[The Education of Catholic Girls by Janet Erskine Stuart]@TWC D-Link bookThe Education of Catholic Girls CHAPTER IV 2/17
For instance, the connexion between reason and faith being once established, the fear of permanent disagreement between the two, which causes so much panic and disturbance of mind, is set at rest. There is a certain risk at the outset of these studies that girls will take the pose of philosophical students, and talk logic and metaphysics, to the confusion of their friends and of their own feelings later on, when they come to years of discretion and realize the absurdity of these "lively sallies," as they would have been called in early Victorian times--the name alone might serve as a warning to the incautious! They may perhaps go through an argumentative period and trample severely upon the opinions of those who are not ready to have their majors "distinguished" and their minors "conceded," and, especially, their conclusions denied.

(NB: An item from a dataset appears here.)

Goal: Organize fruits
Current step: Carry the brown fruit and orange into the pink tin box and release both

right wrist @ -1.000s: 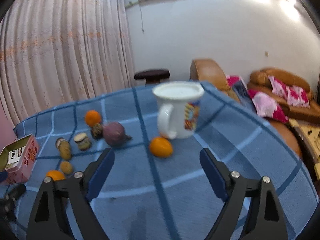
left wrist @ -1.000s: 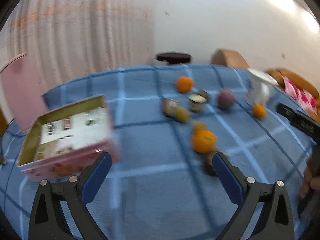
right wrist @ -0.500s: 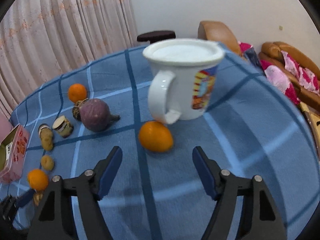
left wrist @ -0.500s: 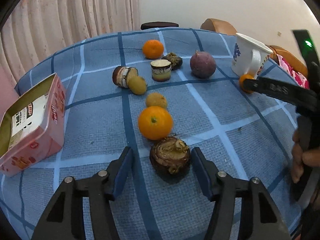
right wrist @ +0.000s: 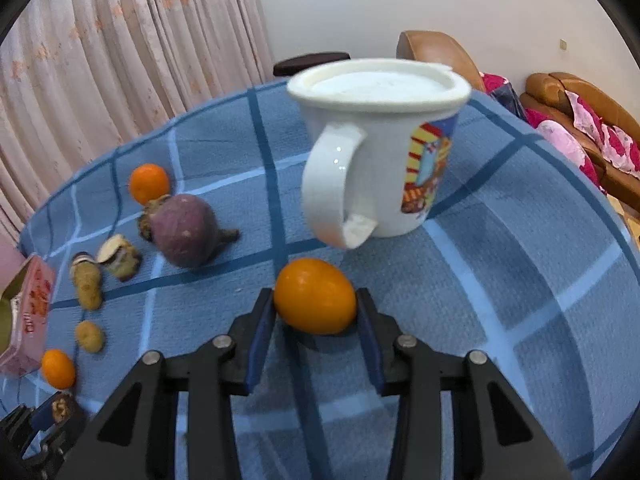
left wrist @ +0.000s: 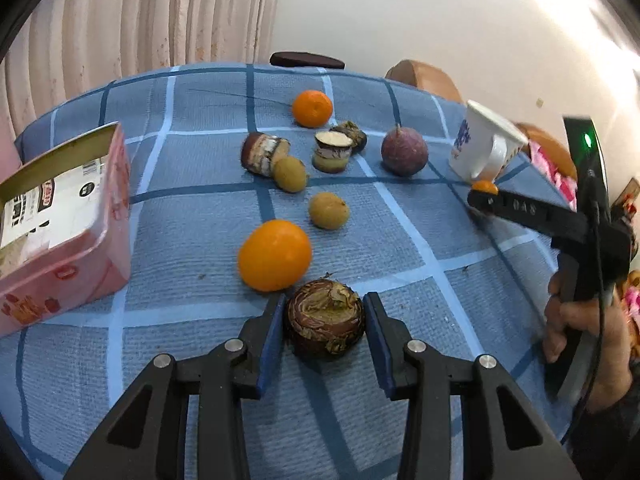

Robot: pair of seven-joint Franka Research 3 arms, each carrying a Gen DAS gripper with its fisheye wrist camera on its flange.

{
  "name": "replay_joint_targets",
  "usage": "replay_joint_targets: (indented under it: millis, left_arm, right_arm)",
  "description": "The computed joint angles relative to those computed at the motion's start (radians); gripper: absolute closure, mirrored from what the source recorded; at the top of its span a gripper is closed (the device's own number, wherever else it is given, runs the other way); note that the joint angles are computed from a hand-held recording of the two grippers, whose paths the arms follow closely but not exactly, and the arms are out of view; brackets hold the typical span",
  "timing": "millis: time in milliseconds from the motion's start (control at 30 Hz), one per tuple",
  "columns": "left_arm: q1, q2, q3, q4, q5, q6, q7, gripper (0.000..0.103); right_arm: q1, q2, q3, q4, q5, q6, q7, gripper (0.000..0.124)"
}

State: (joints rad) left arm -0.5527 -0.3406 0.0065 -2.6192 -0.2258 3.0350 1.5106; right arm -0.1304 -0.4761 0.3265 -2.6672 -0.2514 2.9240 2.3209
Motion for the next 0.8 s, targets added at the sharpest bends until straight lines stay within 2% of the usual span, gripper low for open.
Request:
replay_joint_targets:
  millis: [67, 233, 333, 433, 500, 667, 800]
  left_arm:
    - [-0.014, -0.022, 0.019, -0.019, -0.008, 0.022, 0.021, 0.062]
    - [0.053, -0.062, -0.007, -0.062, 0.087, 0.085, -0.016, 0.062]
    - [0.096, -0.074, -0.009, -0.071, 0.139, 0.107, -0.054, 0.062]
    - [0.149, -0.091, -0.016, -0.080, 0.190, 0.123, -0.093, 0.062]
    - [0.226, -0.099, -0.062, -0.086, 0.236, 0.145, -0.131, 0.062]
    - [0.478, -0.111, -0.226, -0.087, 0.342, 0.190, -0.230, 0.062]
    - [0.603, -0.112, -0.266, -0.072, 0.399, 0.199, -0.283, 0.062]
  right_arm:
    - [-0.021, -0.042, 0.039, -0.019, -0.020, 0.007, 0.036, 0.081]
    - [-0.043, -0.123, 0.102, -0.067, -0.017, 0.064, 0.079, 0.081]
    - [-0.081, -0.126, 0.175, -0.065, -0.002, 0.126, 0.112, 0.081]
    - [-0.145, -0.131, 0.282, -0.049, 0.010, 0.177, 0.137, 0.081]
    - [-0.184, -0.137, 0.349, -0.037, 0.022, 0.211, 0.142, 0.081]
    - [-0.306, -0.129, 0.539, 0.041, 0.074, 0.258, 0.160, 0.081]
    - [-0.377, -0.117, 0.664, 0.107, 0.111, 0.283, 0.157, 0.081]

But these phases will be outlived and the hot-and-cold remembrance of them will be sufficient expiation, with the realization that they did not know much when they had taken in the "beggarly elements" which dazzled them for a moment.
The more thoughtful minds will escape the painful phase altogether. There are three special classes among girls whose difficulties of mind call for attention.
There are those who frisk playfully along, taking the good things of life as they come--"the more the better"-- whom, as children, it is hard to call to account.
They are lightly impressed and only for a moment by the things they feel, and scarcely moved at all by the things they understand.